The first line of the data below and every line after it, through the one with "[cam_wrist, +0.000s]", must be transcribed without change.

[Data block]

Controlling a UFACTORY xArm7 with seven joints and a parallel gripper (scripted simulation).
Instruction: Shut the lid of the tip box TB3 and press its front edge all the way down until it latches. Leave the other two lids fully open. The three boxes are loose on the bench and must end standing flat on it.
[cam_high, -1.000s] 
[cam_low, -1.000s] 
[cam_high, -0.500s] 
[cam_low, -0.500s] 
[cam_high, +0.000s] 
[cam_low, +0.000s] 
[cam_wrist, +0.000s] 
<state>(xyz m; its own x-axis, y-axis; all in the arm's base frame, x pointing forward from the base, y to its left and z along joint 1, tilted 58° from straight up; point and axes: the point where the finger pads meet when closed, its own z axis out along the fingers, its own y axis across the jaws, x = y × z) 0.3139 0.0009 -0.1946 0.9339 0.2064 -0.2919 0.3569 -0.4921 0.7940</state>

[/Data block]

Task solution:
Controlling a UFACTORY xArm7 with seven joints and a parallel gripper (scripted simulation).
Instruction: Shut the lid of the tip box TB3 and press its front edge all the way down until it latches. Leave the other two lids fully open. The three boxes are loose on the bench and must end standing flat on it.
[cam_high, -1.000s] 
[cam_low, -1.000s] 
[cam_high, -0.500s] 
[cam_low, -0.500s] 
[cam_high, +0.000s] 
[cam_low, +0.000s] 
[cam_wrist, +0.000s] 

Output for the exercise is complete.